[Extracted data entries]
☆ ☆ ☆ ☆ ☆

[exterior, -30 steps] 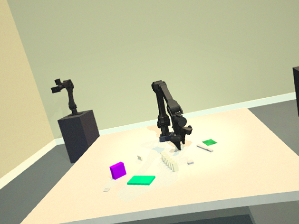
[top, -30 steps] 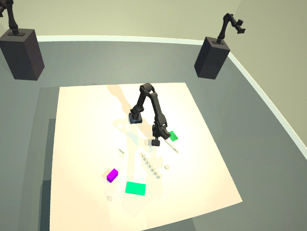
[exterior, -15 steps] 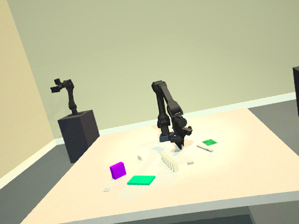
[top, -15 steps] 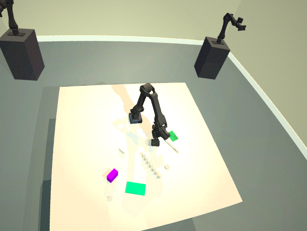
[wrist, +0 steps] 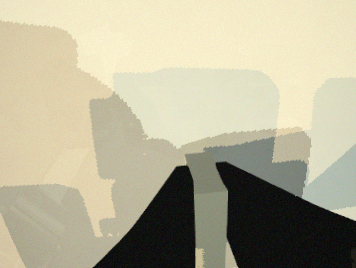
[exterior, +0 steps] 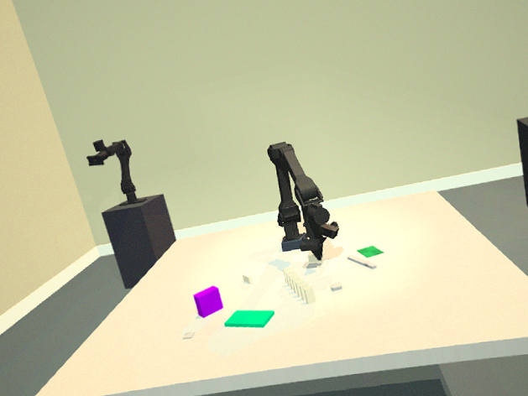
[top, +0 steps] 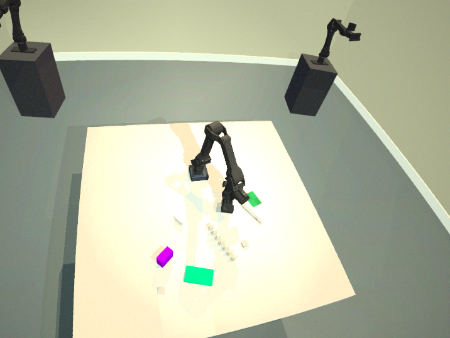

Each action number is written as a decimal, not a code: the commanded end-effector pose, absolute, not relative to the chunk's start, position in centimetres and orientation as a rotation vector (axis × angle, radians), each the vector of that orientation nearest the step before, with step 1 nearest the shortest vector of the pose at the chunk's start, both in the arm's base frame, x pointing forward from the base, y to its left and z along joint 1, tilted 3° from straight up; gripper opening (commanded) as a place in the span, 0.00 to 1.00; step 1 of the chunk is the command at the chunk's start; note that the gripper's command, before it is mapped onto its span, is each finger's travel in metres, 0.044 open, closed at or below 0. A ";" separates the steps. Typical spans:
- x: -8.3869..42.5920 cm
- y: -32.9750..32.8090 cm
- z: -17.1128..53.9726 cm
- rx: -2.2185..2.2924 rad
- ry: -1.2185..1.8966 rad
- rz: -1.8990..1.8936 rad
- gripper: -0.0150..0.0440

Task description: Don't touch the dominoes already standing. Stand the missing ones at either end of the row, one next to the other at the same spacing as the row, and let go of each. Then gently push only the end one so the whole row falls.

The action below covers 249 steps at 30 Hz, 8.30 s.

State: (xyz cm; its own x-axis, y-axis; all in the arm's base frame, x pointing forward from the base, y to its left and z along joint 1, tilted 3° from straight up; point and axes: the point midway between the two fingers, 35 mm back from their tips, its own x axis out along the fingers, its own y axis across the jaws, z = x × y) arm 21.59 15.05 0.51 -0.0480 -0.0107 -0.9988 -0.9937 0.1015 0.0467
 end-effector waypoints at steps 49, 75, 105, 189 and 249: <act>19.1 15.0 14.7 -0.057 1.553 0.017 0.30; 20.1 16.7 10.7 -0.271 0.956 -0.017 0.30; 17.1 16.8 11.1 -0.120 0.288 0.023 0.30; 15.1 16.0 3.3 0.001 0.056 0.028 0.30; 15.4 14.9 5.4 -0.001 0.058 0.030 1.00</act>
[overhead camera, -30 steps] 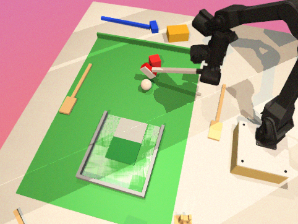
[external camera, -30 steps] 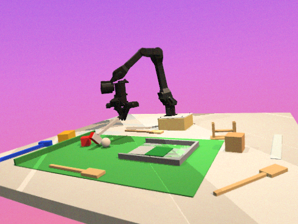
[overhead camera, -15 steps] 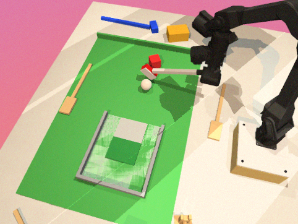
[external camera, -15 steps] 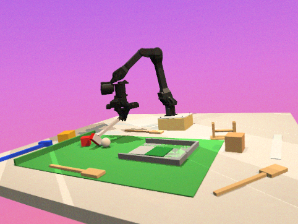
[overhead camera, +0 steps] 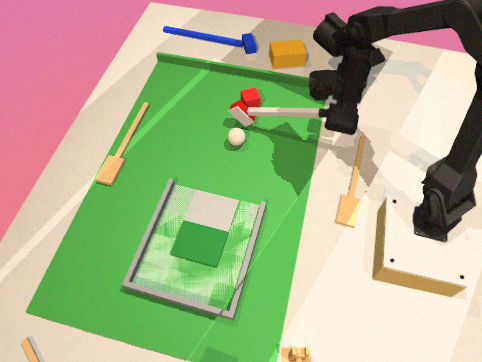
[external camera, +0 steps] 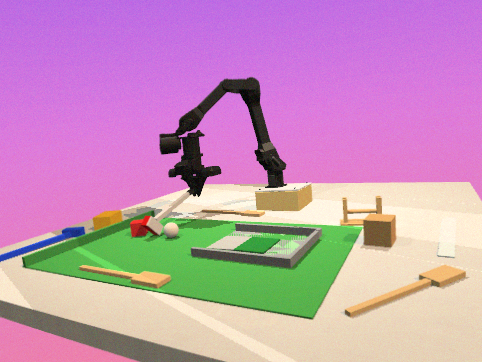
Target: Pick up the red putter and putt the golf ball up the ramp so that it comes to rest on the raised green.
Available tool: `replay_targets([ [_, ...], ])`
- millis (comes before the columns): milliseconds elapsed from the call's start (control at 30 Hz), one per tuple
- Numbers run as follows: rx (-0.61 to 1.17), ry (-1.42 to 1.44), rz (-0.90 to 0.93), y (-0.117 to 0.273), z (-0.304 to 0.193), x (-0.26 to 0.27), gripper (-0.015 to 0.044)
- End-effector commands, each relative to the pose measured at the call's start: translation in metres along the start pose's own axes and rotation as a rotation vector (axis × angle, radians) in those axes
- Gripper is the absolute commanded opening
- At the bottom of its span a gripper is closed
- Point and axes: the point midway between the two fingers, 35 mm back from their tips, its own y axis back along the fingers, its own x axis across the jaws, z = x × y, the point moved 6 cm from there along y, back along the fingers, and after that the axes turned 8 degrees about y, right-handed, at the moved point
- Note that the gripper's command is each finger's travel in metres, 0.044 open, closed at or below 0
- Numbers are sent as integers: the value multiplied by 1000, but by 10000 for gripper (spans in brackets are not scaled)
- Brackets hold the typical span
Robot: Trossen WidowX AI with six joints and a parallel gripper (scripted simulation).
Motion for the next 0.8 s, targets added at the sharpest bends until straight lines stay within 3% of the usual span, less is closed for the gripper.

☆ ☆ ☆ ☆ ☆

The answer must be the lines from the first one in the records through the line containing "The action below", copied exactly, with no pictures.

*RESPONSE AREA*
[exterior, -30 steps] 
[top, -30 steps] 
[exterior, -15 steps] 
[top, -15 steps] 
[wrist, +0 steps] 
[exterior, +0 steps] 
[top, +0 steps] 

Each action number is written as a decimal, not a code: the commanded end-effector pose, absolute, not relative to the chunk's start, position in centimetres and orientation as a rotation vector (axis × angle, radians), each the vector of that orientation nearest the step before, with step 1 nearest the shortest vector of the pose at the chunk's start, both in the arm's base frame, x pointing forward from the base, y to its left and z along joint 1, tilted 3° from straight up; gripper opening (commanded) as a place in the span, 0.00 to 1.00; step 1 of the chunk is the command at the chunk's start; note that the gripper's command, before it is mapped onto its span, is each finger's travel in metres, 0.044 open, closed at or below 0. A ";" separates the steps. Typical spans:
- x: -8.3869..42.5920 cm
- y: -32.9750..32.8090 cm
- z: -17.1128..53.9726 cm
- rx: -2.2185..2.2924 rad
- ry: -1.2185..1.8966 rad
- rz: -1.8990..1.8936 rad
- gripper: -0.0150..0.0440

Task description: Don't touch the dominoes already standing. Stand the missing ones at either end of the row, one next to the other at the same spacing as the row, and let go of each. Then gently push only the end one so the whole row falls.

The action below covers 249 steps at 30 Hz, 8.30 s.

The answer given above is complete as it stands.